In a published opinion issued two weeks after oral argument, the Chicago-based 7th U.S. Circuit Court of Appeals has overturned the denial of disability benefits to a woman who claimed severe pain because of a herniated disc.
The two-week turnaround by the author of the opinion (PDF), Judge Richard Posner, is quick even by his speedy standards, according to Illinois lawyer Barry Schultz, who represented the claimant. The 7th Circuit has been reversing a lot of adverse determinations in disability cases, particularly in the last year, he tells the ABA Journal. ...
The claimant in Goins v. Colvin had testified that the incessant pain, along with drowsiness caused by medication, limited her daily activities to eating, caring for her dogs, watching TV and sleeping. An MRI taken in 2010 after she applied for disability benefits revealed she had degenerative disc disease, stenosis, and a condition in which her brain tissue extends into the spinal canal. At an evidentiary hearing, the 250-pound woman said she had to quit a cafeteria job in 2008 because it was too strenuous, and she rated her pain an 8.5. An administrative law judge concluded she was exaggerating and denied benefits. The appeals court reversed. Posner took issue with the ALJ's conclusion and with two doctors who evaluated the claimant's medical records for the Social Security Administration ...
Posner said the ALJ should not have drawn adverse inferences based on the fact that the claimant had not sought frequent medical treatment. The claimant was indigent, Posner said, and had no health insurance....
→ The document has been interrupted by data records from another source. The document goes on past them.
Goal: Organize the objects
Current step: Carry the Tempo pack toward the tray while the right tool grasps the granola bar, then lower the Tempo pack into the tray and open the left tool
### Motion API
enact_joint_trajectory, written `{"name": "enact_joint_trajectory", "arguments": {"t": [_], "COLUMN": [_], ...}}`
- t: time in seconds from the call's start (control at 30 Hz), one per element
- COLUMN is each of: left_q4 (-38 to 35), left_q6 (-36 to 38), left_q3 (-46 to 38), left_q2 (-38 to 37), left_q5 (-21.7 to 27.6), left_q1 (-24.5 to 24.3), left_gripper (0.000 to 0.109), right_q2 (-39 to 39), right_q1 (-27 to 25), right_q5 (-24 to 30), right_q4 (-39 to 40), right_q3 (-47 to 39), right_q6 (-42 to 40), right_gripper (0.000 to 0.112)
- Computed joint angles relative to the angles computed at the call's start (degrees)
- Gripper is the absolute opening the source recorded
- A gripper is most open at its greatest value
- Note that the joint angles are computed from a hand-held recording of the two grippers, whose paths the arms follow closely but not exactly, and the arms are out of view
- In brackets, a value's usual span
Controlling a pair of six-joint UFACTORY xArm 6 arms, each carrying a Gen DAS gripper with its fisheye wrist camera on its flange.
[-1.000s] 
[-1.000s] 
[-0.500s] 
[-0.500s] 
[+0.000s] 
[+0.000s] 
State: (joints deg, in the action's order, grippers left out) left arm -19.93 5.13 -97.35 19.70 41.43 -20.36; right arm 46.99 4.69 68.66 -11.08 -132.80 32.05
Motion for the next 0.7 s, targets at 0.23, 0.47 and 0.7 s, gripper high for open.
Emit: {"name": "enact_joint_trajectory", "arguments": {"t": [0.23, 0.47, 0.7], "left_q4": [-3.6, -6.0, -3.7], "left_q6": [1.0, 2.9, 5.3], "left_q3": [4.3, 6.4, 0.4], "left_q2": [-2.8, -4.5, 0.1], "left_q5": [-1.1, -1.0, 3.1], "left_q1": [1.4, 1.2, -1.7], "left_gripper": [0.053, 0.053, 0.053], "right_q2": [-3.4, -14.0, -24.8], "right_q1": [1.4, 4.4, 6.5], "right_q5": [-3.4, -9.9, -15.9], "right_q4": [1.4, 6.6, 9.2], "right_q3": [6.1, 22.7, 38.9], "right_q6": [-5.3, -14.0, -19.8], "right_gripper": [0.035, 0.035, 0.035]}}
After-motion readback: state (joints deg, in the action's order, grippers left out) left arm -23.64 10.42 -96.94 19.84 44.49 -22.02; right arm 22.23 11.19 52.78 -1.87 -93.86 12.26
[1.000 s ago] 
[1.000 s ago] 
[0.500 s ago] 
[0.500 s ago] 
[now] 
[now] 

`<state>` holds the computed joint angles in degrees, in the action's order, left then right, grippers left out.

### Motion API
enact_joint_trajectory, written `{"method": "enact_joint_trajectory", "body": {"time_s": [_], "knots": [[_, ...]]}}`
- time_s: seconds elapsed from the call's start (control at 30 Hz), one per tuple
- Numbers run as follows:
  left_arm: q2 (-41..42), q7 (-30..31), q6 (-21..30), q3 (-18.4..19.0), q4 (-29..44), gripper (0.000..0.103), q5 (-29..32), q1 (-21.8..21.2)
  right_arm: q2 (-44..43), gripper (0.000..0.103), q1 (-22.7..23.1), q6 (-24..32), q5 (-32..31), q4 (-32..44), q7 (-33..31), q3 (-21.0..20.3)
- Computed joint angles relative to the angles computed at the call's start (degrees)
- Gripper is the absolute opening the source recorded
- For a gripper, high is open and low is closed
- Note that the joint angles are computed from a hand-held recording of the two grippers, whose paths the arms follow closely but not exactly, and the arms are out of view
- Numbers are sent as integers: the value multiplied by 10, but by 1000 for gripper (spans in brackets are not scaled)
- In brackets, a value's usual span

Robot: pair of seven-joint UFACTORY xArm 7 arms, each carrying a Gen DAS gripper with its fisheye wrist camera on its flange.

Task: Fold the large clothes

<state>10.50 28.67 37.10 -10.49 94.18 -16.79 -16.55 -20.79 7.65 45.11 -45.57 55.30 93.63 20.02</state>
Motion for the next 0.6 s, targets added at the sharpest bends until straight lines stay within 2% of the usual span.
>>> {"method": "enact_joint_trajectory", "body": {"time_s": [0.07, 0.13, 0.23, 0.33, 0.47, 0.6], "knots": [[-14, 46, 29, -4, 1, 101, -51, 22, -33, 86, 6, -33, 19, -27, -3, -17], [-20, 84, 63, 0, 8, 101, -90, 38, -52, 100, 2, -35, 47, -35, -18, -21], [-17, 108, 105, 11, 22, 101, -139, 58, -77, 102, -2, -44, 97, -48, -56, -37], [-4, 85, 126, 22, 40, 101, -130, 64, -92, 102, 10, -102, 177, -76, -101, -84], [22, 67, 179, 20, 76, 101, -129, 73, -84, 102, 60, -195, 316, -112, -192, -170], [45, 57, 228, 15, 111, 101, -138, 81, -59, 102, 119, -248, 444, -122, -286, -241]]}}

Posner also criticized Social Security Administration lawyers for arguing the ALJ had accommodated the claimant's obesity by providing that her work duties could not require her to climb ladders, ropes, or scaffolds and only occasionally require her to climb stairs, balance, kneel, crawl, stoop, or crouch. "Does the SSA think that if only the plaintiff were thin, she could climb ropes?" Posner asked.
"If we thought the Social Security Administration and its lawyers had a sense of humor, we would think [the argument] a joke," Posner said.
By the way, if you read the actual opinion, the woman had a Chiari malformation. That's what Judge Posner was writing about when he used the phrase, "a
condition in which her brain tissue extends into the spinal canal." That's not just a routine herniated disk or spinal stenosis problem, although those can be bad enough. A Chiari malformation is a serious congenital problem at the base of the brain. If you know anything about the base of the brain, you know it is absolutely the last place in your body that you want any kind of problem.